## Data shown

= Beginning of Section =

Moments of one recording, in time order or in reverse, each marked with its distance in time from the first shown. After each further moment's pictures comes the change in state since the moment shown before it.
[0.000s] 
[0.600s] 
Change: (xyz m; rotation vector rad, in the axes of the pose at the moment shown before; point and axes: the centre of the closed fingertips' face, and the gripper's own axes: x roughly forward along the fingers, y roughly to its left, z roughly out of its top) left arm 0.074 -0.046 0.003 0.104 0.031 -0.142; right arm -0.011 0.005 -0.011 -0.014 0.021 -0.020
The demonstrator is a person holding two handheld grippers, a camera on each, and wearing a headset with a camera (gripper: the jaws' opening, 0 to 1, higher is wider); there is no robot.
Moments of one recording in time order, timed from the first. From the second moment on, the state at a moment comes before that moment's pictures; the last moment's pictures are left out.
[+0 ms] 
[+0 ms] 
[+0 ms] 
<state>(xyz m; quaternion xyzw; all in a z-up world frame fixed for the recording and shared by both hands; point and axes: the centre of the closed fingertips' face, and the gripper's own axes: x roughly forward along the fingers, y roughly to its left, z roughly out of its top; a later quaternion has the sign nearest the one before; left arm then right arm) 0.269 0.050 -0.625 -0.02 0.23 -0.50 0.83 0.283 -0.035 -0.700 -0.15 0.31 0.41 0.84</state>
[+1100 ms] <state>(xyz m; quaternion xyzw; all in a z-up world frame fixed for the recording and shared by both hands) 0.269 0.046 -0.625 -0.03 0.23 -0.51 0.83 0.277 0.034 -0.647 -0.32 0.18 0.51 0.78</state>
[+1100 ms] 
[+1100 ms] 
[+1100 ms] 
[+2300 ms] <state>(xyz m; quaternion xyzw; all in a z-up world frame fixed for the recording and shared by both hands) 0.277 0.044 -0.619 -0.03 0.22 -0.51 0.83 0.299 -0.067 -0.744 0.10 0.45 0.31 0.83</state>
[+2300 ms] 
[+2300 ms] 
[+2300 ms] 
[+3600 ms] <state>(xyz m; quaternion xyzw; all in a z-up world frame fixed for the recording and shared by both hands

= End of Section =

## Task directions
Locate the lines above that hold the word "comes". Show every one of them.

## Finished exercise
Moments of one recording, in time order or in reverse, each marked with its distance in time from the first shown. After each further moment's pictures comes the change in state since the moment shown before it.
Moments of one recording in time order, timed from the first. From the second moment on, the state at a moment comes before that moment's pictures; the last moment's pictures are left out.

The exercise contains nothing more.